Work request:
How many lines of the data contain the word "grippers"? Give only that number.
[Entries provided Boundary: Start]
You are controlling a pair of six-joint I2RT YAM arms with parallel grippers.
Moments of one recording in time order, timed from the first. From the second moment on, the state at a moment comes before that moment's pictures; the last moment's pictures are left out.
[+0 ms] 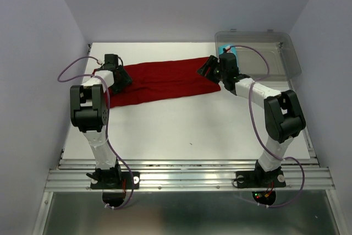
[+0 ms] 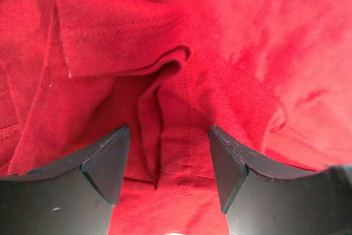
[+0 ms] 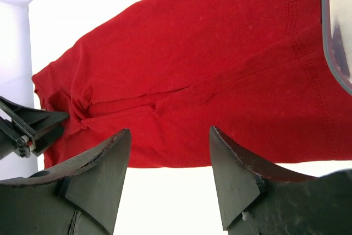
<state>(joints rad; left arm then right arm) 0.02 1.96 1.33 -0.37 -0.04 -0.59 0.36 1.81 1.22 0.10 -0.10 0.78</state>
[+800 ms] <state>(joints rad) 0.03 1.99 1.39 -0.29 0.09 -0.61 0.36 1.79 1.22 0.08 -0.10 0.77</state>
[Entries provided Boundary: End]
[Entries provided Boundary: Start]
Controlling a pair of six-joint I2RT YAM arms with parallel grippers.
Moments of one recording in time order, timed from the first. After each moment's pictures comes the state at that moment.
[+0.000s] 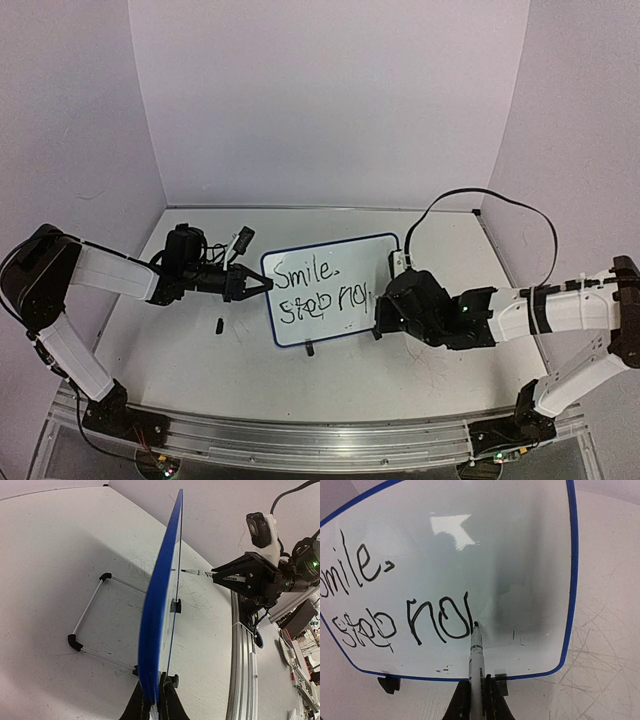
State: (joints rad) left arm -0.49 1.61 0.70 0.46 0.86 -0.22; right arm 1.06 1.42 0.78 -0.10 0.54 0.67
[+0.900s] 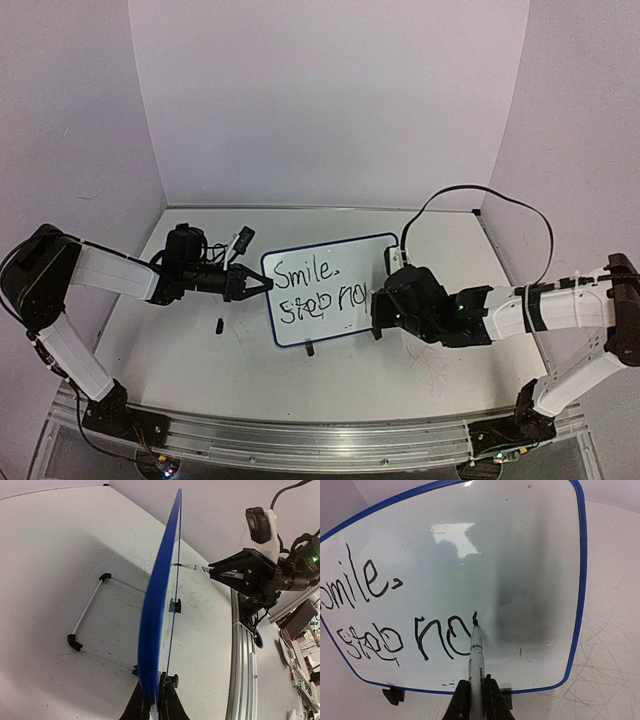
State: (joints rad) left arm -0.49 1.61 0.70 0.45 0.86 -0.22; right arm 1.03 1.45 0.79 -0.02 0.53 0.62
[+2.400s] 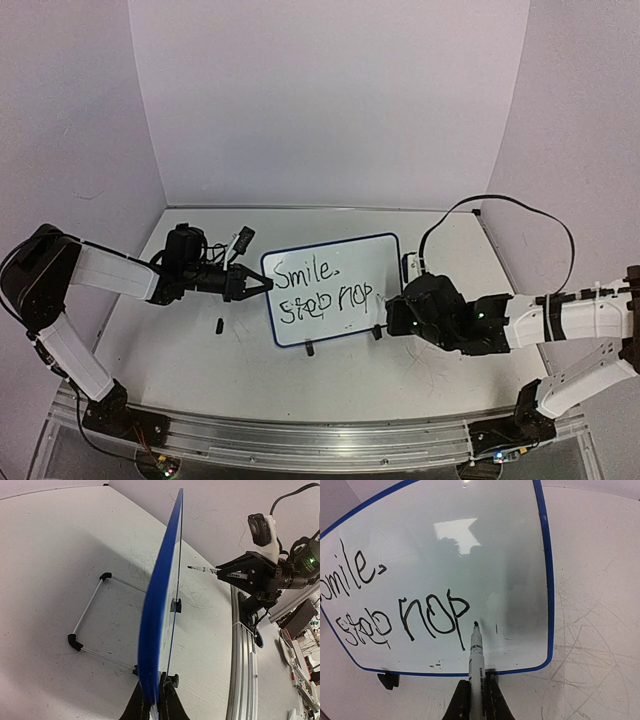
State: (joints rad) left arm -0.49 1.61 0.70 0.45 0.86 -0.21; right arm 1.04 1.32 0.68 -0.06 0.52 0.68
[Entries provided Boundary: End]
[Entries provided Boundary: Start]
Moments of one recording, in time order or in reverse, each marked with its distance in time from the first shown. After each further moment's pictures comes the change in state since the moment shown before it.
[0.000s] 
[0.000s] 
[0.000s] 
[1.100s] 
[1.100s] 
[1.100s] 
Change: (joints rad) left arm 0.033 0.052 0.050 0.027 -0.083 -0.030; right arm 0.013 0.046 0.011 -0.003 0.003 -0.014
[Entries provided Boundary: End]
Response to the task:
2